**Exercise instructions**
With nothing added and nothing dropped, copy the entire listing.
====
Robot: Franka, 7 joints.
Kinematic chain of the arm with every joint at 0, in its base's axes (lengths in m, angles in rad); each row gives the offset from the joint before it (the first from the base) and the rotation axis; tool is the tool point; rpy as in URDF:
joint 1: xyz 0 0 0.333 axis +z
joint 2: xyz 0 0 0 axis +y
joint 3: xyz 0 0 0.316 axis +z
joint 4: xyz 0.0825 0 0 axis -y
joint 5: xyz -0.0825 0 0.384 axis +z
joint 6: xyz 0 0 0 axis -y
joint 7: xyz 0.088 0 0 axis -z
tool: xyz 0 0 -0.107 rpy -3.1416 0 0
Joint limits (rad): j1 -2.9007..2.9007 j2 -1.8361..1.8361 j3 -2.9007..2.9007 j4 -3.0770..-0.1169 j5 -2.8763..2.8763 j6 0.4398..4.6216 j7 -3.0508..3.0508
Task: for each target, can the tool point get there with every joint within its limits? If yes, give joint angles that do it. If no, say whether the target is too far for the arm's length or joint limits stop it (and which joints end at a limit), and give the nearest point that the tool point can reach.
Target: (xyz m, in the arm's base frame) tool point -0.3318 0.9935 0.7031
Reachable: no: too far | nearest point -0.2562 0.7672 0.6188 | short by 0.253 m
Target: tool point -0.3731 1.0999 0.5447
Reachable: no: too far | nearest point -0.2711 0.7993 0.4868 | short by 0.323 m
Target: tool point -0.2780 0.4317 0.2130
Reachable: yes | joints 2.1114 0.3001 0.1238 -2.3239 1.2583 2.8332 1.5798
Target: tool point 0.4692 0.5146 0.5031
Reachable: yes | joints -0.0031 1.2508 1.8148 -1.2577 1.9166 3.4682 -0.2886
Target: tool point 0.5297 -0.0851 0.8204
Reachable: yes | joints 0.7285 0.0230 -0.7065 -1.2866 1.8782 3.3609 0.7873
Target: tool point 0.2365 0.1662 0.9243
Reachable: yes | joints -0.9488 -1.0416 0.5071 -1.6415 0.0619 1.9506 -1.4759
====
**Reply**
Robot: Franka, 7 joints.
Kinematic chain of the arm with every joint at 0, in its base's axes (lengths in m, angles in rad); each row gives the offset from the joint before it (the first from the base) and the rotation axis; tool is the tool point; rpy as in URDF:
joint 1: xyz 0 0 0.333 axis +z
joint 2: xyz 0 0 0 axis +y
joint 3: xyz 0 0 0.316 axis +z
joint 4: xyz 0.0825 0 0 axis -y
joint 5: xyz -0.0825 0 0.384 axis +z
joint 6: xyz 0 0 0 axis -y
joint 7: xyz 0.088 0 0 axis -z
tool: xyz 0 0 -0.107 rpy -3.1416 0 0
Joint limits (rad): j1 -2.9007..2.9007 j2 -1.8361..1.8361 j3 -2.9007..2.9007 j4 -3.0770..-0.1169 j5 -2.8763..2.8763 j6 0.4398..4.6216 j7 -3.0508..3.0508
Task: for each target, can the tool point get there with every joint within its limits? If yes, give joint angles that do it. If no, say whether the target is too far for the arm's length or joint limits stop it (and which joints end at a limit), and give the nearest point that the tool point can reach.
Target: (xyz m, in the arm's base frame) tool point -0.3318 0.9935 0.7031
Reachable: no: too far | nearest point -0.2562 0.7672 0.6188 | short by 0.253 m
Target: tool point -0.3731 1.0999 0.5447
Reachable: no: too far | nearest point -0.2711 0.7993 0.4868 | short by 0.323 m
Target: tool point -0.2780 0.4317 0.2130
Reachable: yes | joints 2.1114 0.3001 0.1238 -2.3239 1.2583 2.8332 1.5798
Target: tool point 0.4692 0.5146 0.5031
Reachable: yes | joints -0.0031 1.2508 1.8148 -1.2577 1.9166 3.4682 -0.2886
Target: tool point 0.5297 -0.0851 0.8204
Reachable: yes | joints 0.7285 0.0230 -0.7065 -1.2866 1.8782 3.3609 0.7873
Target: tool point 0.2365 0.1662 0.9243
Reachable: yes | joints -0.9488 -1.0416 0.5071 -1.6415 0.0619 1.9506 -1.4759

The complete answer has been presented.